# Exercise objective
Go through the lines below. Copy those with "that".

■ ■ ■ ■

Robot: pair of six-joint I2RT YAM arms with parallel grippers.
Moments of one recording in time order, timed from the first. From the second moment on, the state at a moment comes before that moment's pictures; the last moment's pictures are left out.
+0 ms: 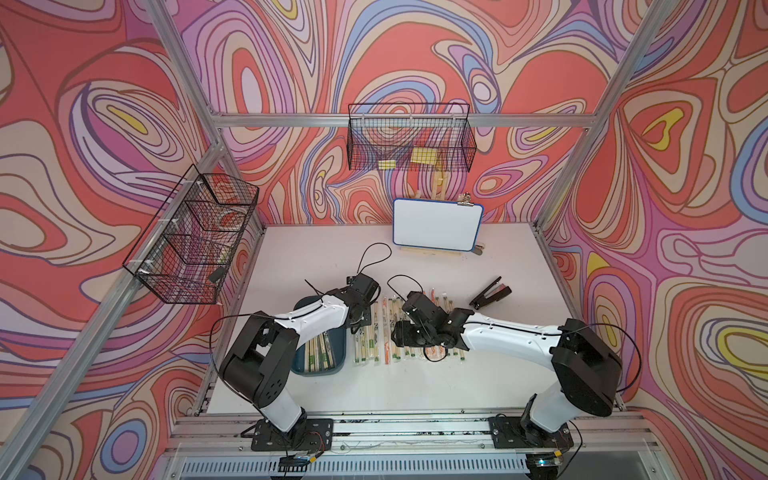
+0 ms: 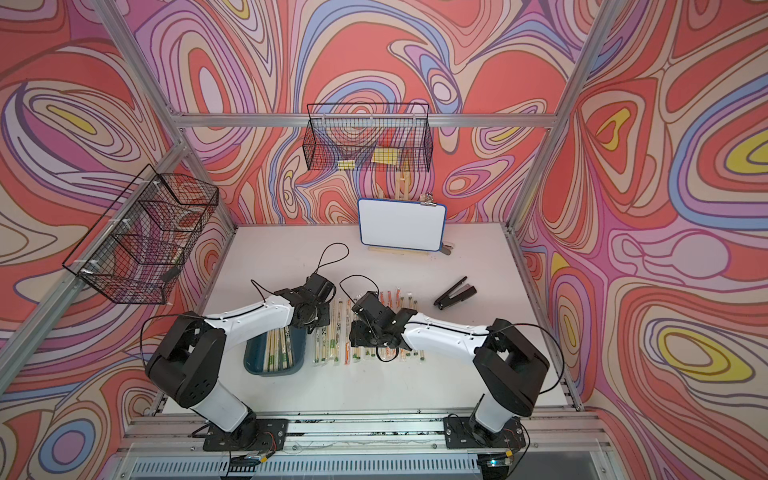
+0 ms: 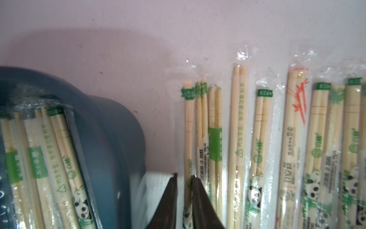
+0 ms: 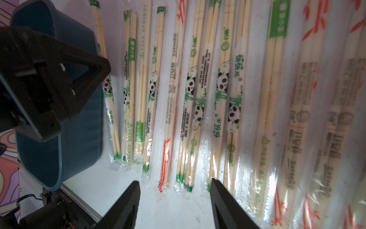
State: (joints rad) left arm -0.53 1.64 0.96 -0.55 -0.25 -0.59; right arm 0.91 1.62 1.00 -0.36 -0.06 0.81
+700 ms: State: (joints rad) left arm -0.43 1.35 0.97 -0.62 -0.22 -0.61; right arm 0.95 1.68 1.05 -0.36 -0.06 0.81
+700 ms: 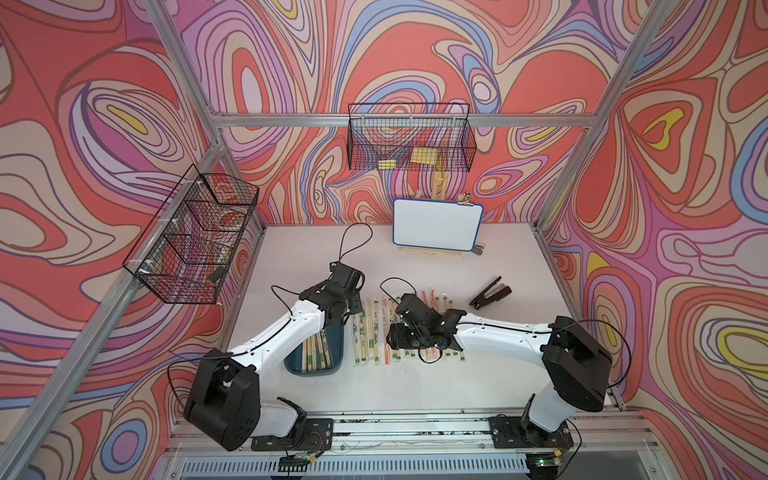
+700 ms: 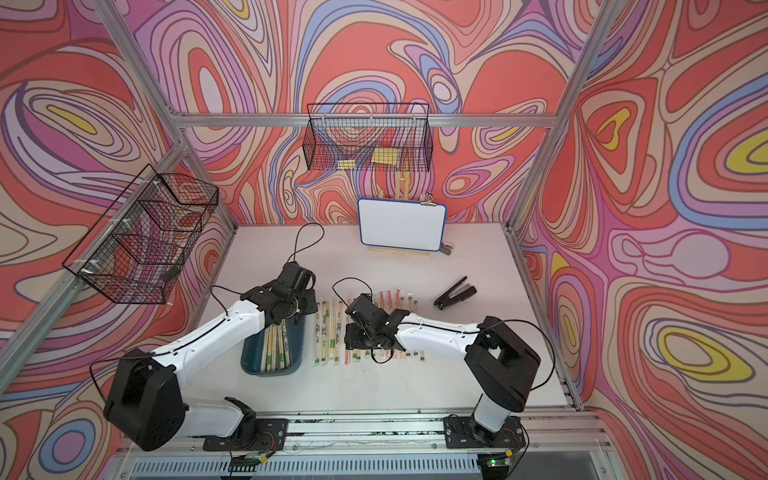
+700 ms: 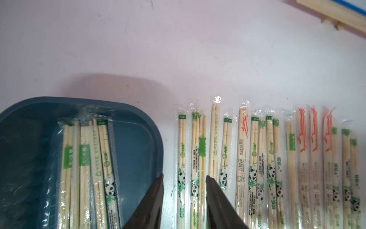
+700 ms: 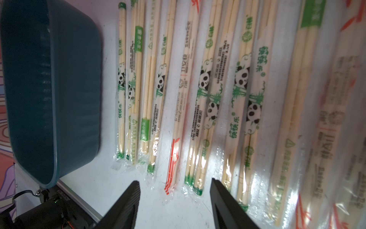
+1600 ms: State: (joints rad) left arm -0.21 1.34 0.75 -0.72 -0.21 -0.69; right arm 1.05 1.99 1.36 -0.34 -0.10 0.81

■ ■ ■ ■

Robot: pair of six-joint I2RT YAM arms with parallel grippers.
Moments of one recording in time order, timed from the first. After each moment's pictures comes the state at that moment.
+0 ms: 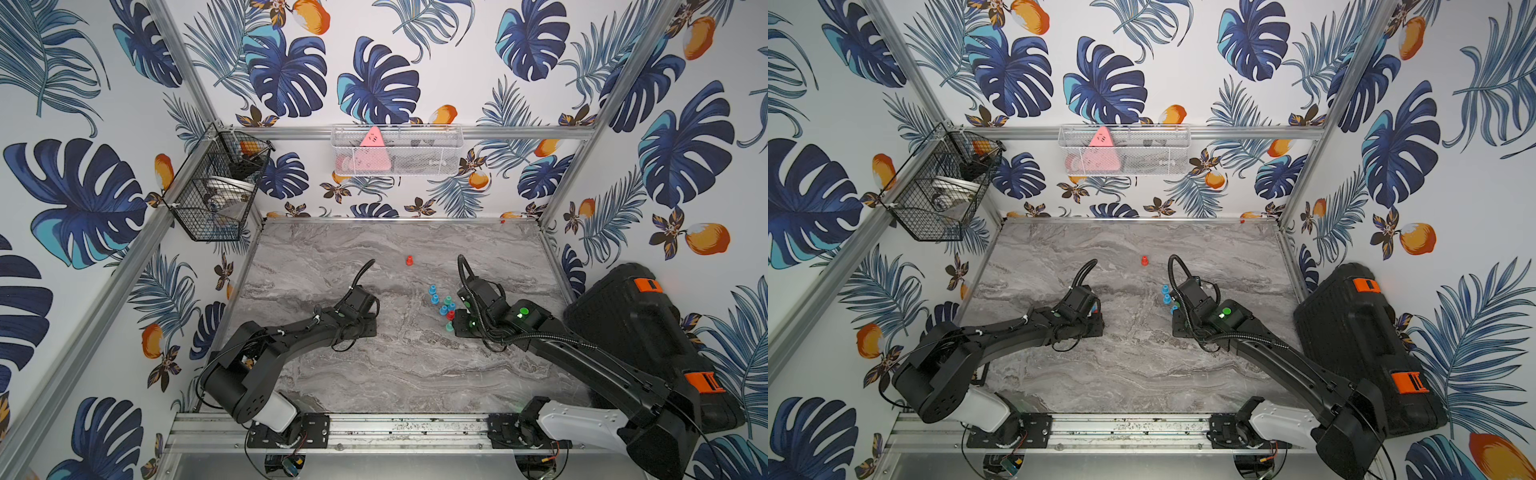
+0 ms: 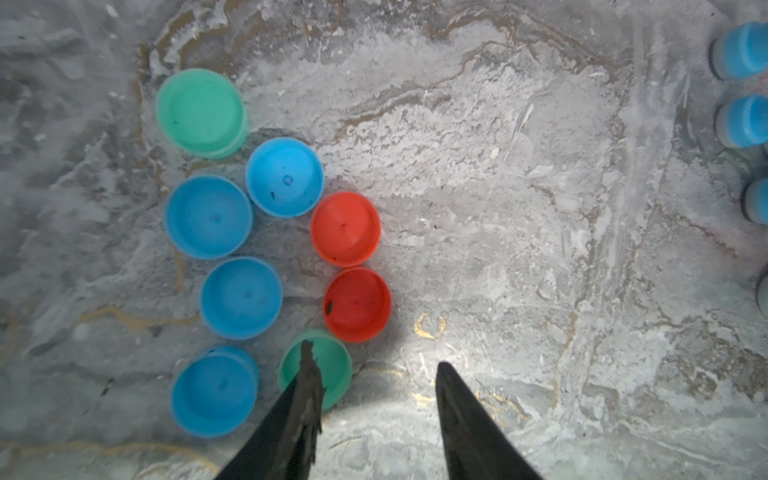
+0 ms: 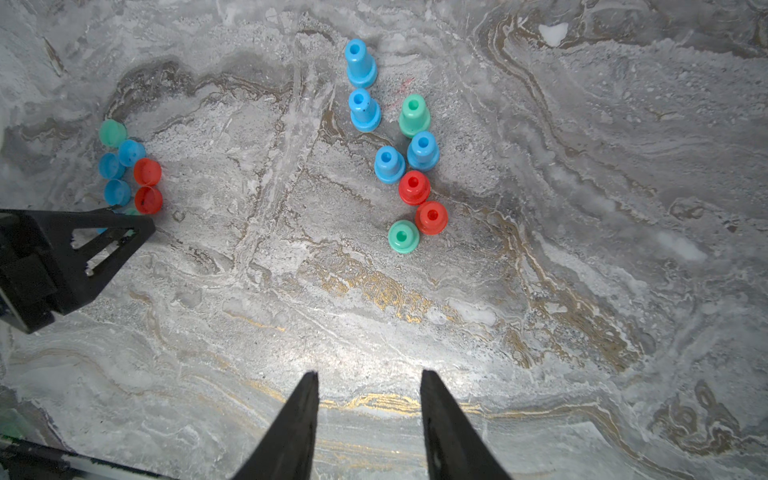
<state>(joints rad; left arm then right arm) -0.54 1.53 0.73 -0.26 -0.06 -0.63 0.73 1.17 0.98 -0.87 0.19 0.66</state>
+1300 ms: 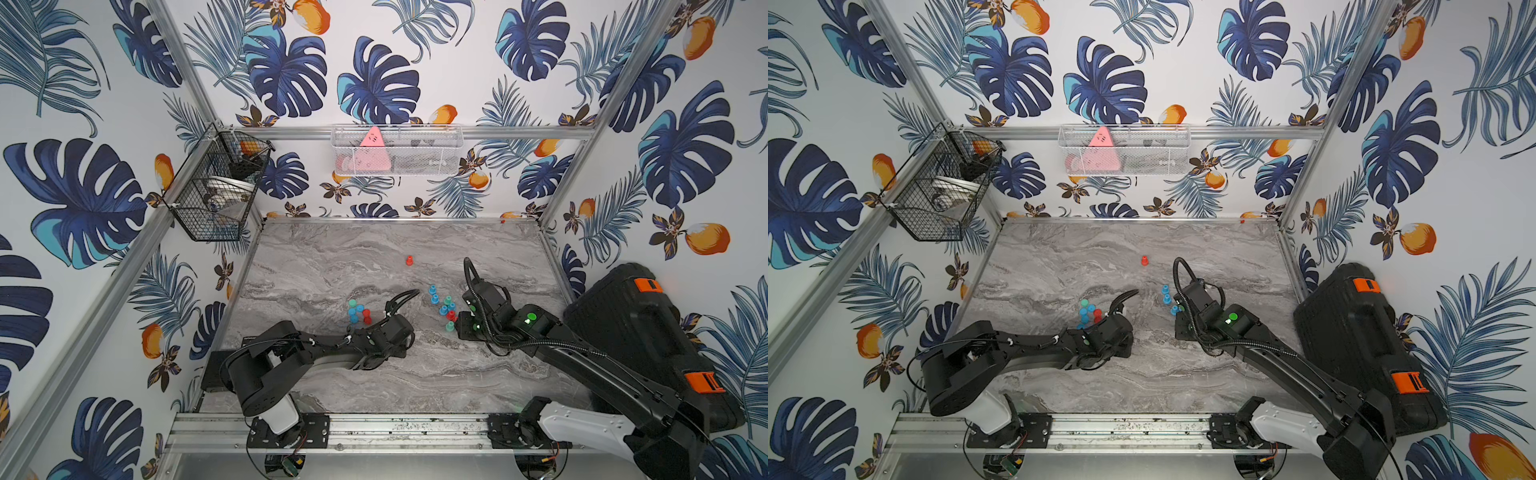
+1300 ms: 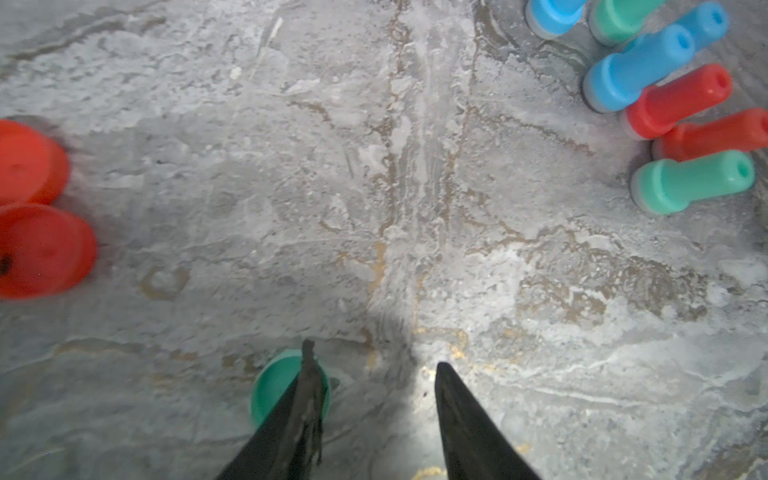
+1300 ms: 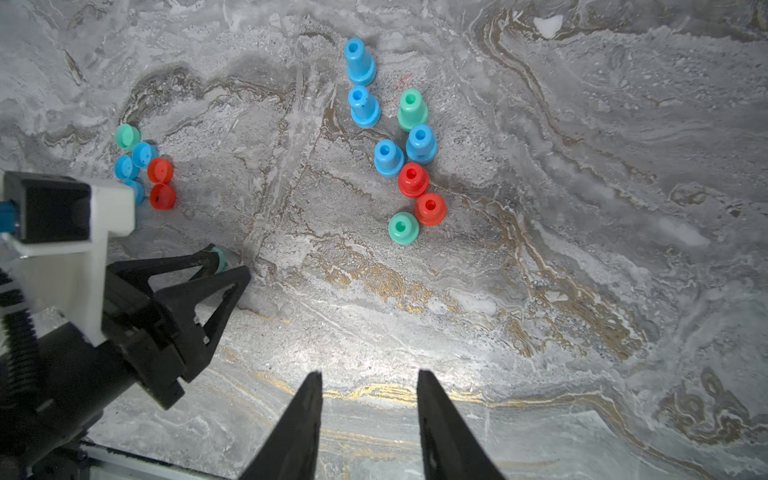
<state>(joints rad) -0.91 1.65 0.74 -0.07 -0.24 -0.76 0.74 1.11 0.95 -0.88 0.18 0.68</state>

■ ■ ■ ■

# Answer space
Moments of one recording in time order, timed from the first. From the second moment on, the state at a moment comes before that moment's pictures; the last moment's pictures are left out.
Moments of one recording in time order, timed from the first. After each moment's pictures comes the state at that moment.

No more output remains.